Ultimately, the Ishmael Beah had to grasp back the reality after getting removed from the army. He was put in a rehabilitation center by the UNICEF because of how crazy he went about killing and that he was only young soldier. He did not care who he killed or stabbed, he was basically a killing machine. The implications of the future that awaits him were the nightmares because he would still jolt up awake at night after having a dream of him standing there and killing without mercy. Although there was a positivity of getting away from the war, the negativity stayed because the memories of this horrible war and the people he lost will forever leave a big scar in his memories till this very day.
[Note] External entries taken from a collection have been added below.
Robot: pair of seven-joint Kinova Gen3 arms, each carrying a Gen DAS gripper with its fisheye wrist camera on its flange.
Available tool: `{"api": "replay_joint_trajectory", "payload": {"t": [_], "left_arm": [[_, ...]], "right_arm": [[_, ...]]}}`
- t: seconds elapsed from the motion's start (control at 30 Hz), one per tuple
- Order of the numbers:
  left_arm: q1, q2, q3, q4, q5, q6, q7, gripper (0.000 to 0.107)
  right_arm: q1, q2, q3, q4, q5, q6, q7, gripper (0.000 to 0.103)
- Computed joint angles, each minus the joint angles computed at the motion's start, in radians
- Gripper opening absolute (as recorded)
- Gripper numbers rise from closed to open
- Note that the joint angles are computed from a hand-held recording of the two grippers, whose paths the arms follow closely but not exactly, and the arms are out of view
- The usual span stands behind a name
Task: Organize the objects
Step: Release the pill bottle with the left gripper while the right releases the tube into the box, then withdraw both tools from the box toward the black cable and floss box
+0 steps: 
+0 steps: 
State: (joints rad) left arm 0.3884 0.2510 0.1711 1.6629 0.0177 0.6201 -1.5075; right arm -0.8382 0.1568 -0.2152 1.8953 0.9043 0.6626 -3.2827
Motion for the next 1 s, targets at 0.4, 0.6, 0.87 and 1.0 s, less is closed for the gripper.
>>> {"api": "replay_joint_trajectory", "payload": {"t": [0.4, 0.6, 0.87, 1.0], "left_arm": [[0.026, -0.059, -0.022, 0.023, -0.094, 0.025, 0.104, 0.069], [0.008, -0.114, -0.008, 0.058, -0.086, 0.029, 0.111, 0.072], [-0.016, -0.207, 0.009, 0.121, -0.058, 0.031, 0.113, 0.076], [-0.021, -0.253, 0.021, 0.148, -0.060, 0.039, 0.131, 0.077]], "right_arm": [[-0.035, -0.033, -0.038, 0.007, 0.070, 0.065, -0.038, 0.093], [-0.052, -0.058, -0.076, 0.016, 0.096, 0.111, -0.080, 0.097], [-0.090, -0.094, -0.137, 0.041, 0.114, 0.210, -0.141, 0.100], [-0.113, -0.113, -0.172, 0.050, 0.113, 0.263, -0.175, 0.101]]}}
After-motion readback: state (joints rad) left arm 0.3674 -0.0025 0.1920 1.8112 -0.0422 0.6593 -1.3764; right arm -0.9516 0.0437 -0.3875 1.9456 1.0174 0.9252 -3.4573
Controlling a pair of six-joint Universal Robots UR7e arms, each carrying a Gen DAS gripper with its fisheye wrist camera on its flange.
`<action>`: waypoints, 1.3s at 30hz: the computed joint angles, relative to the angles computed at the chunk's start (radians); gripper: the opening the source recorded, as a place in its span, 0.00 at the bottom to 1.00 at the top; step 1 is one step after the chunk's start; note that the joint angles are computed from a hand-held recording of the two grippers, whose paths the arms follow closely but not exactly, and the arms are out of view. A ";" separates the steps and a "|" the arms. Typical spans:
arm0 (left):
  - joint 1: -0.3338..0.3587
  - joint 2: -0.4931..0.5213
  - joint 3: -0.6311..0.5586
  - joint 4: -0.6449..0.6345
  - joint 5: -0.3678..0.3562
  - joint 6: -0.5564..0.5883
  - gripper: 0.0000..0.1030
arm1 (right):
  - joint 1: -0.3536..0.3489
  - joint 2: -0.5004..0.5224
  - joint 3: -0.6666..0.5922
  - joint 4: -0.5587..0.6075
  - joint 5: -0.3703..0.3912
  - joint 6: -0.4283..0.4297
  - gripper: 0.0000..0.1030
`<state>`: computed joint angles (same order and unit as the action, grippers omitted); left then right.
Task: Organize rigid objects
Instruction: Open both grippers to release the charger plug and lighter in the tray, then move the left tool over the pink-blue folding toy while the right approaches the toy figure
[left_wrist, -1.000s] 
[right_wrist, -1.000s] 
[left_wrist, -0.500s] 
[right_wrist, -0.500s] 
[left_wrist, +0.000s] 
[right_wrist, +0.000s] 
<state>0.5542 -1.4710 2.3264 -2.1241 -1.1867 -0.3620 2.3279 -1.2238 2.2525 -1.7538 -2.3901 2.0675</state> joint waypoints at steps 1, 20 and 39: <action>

I believe the reader might gain from reading this book is Ishmael Beah’s childhood life of how far war and other violence violate the fundamental rights of the child and hinder early childhood development. Learn how this kind of bloody events can have catastrophic effects, resulting in a range of psychological symptoms in people who have lived and tasted the bitterness of war. It’s disturbing to see that time does not cure trauma, so children should be helped to express their suffering and face bad memories by providing the necessary support and guidance. When Ishmael was worried how he’s going to cope about living with a family. He did not know how he would do when his nightmares and migraines would hit him. This stuck me because I have been a victim of war, I was only 10 when my country went protesting against the president and everyday I would hear gunshots the whole night. Sometimes I would have nightmares that the shootings had struck our house but thankfully nothing happened. I somewhat understand how Ishmael felt while going through this. A difficult issue he had to overcome is being alone during the war because the separation from parents is one of the most serious shocks that war can cause, especially for young children, because it is often more painful than the war itself.